Sharp upper bound for the first eigenvalue

TL;DR

This paper establishes sharp upper bounds for the first eigenvalue of the Laplacian on closed hypersurfaces within certain noncompact symmetric and Riemannian manifolds, extending spectral geometry bounds in curved spaces.

Contribution

It provides the first sharp upper bounds for the first eigenvalue of the Laplacian on hypersurfaces in these specific curved ambient spaces.

Findings

Sharp upper bounds for the first eigenvalue are derived.

Results apply to hypersurfaces in noncompact rank-1 symmetric spaces.

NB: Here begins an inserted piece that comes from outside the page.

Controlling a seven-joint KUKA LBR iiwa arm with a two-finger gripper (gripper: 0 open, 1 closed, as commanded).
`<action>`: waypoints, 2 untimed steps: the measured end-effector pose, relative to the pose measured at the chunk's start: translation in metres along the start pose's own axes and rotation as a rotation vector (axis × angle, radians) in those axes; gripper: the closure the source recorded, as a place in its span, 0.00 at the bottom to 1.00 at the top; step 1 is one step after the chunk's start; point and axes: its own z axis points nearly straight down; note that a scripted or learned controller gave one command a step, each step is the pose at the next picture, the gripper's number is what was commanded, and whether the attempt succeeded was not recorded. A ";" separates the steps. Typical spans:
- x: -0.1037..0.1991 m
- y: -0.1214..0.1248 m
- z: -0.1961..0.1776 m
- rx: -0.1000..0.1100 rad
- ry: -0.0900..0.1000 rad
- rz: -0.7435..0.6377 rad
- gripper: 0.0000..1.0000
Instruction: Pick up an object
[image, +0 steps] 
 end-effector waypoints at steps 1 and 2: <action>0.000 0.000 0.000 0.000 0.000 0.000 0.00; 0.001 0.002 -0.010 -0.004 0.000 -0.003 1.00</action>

Bounds depend on curvature constraints of the ambient manifold.

Abstract

Let $M$ be a closed hypersurface in a noncompact rank-1 symmetric space $(\bar{\mathbb{M}}, ds^2)$ with $-4 \leq K_{\bar{\mathbb{M}}} \leq -1,$ or in a complete, simply connected Riemannian manifold $\mathbb{M}$ such that $0 \leq K_{\mathbb{M}} \leq \delta^2$ or $K_{\mathbb{M}} \leq k$ where $k = -\delta^2$ or 0. In this paper we give sharp upperbounds for the first eigenvalue of laplacian of $M$.